**Data extract**:
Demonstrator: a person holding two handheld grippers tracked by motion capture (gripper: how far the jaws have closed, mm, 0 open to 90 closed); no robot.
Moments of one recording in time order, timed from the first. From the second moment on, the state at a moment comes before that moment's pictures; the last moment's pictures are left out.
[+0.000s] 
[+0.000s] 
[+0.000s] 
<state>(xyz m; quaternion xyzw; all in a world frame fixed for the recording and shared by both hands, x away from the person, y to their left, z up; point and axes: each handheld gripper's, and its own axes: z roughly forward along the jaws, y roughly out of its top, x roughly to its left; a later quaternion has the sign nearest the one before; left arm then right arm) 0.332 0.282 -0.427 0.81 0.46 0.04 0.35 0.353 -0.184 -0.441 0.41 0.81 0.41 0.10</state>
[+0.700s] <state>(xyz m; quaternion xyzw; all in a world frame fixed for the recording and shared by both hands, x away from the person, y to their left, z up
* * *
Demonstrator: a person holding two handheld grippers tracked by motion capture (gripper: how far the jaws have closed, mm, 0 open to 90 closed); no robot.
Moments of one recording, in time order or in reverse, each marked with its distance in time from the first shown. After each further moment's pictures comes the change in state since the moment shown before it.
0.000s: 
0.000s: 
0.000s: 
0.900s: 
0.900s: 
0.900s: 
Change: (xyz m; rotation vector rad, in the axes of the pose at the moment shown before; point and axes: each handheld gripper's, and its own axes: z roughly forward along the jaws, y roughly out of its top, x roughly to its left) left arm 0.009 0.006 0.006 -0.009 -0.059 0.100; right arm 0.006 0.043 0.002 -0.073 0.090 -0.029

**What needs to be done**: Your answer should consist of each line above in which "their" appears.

**Completed exercise**:
<state>(xyz m; quaternion xyzw; all in a world frame fixed for the recording and shared by both hands, x away from the person, y to their left, z up; point and axes: each handheld gripper's, and its own axes: z roughly forward along the jaws, y roughly out of its top, x roughly to its left; a later quaternion has the sign nearest the one before; left arm then right arm) 0.332 0.282 -0.427 0.81 0.46 0.04 0.35 0.353 -0.184 -0.441 0.41 0.81 0.41 0.10</state>
[+0.700s] <state>(xyz m; quaternion xyzw; all in a world frame fixed for the recording and shared by both hands, x away from the person, y to their left, z up

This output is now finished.